Love for Animals Inspires Bequest to CVM
Randolph Reid and Betty Minton share a love of animals—especially dogs. So when a beloved retriever was diagnosed with cancer and given a few months to live, they wanted him to receive the best possible healthcare.
They found that care, and much more, at the NC State College of Veterinary Medicine (CVM). Their experiences there led the retired Clayton couple to make a generous bequest that will benefit the college.
“You’ve got to plan,” Randolph said. “That’s what Chancellor (Randy) Woodson is working on, building the foundation for the future. It’s important to support the university today, but you have to think 15, 20, 25 years down the road, too.”
The couple’s relationship with CVM began over the 1997 New Year’s Eve holiday, when their 12-year-old flat coat retriever, Buck, grew ill. Still working as an executive in the homebuilding industry at the time, Randolph had recently become friends with CVM oncologist Dr. Sylvester Price while building him a house. Buck soon became a CVM cancer patient. Excellent care helped him beat the odds and enjoy a good quality of life for nearly three more years.
“That’s really what it’s about—helping animals is also helping people,” Randolph said. “When Buck got sick, I was overseeing 120 employees and we built 400 houses a year. But I worried about him. The vet school staff was great and really took a load of anxiety off us.”
“They do so many wonderful things here (at CVM),” Betty said. “They’ve been so good to our dogs; they’re so compassionate.”
The couple views the college—which U.S. News & World Report has ranked third in the nation among colleges of veterinary medicine—as a jewel in NC State’s crown and an invaluable regional resource.
A couple of years after Buck’s diagnosis, Randolph began chatting even more regularly with CVM volunteers during visits there with another dog, Molly, who was undergoing hip treatment. That experience inspired him to become a volunteer greeter himself. He enjoys aiding clients who have brought their animals to CVM from across the region or out of state: “I see what this place means to people.
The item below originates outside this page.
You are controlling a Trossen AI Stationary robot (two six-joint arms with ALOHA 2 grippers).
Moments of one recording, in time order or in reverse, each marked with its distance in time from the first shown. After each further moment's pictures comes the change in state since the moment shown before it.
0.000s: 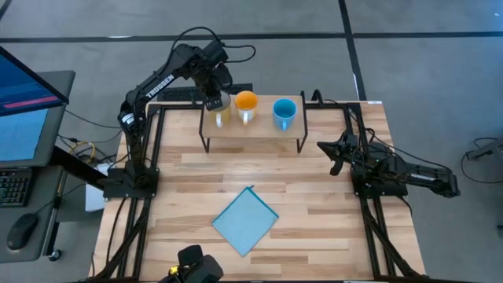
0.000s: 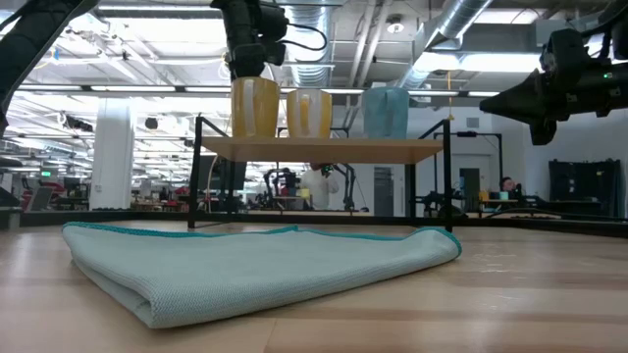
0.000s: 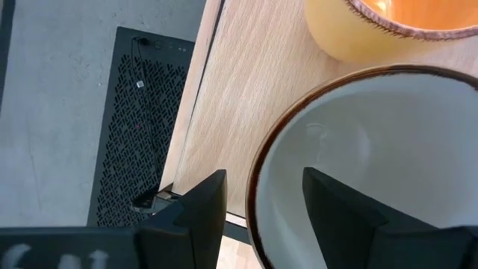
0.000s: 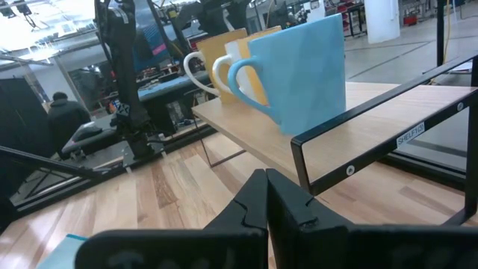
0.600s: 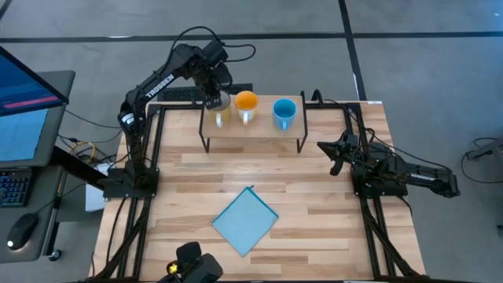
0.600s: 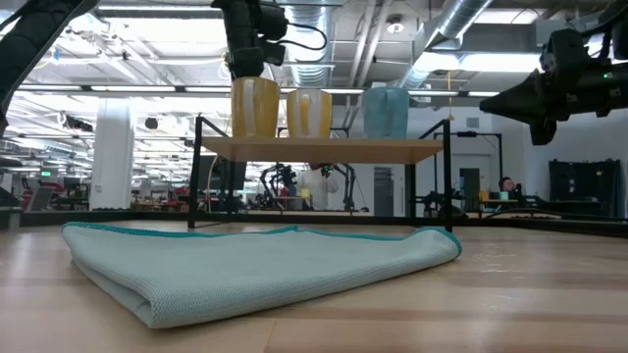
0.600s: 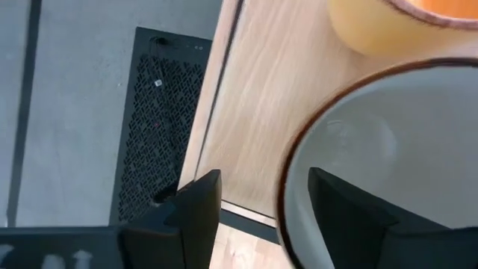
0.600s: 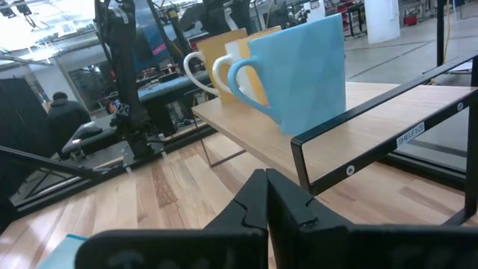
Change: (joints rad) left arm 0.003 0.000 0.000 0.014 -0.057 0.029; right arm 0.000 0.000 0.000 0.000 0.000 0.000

Animals are part of their families.”
A willingness “to do anything, even cleaning up the dog walk area,” he joked, helped lead to his service as chair of the North Carolina Veterinary Medical Foundation that supports CVM. “I’m an ECU pirate in every sense of the word—except when it comes to the NC State vet school,” said Randolph, a proud 1973 East Carolina graduate.
Through Randolph’s board role, the couple grew more knowledgeable about, and appreciative of, CVM’s cutting-edge research and innovative education. Randolph speaks enthusiastically, for example, about the college’s linear accelerator—a sort of ultra-sophisticated X-ray machine that can revolutionize cancer treatment. The ripple effects of such technology include an increased ability to attract top faculty, he said, and private giving is important to boost that level of effort.
In 2012 the couple used appreciated stock to establish the Molly and Felix Team Work Research Fund—an endowment named in memory of Molly and a third dog who was a CVM patient—to provide grants for CVM clinicians engaged in collaborative work across departments and even colleges.
They are excited about studies happening at CVM in fields including translational regenerative medicine, one of NC State’s interdisciplinary focus areas. “There’s important research going on here that can impact human health, as well,” said Betty, who is an alumna of NC State’s College of Humanities and Social Sciences (CHASS) and of Meredith College.
The couple’s giving also has supported CHASS, the College of Education and the arts at NC State. At times they have increased their impact with matching gifts through Betty’s longtime employer, GlaxoSmithKline, from which she retired as a director of operations. Now their planned gift will further leverage their impact, providing general, long-term support for the College of Veterinary Medicine.
“We feel like you work hard all your life. You want some of your money to make a real difference,” Randolph said. “It’s hard for me to imagine what veterinary medicine might be like in 30 years, but we hope to contribute so that this college can maintain its position as a world leader.”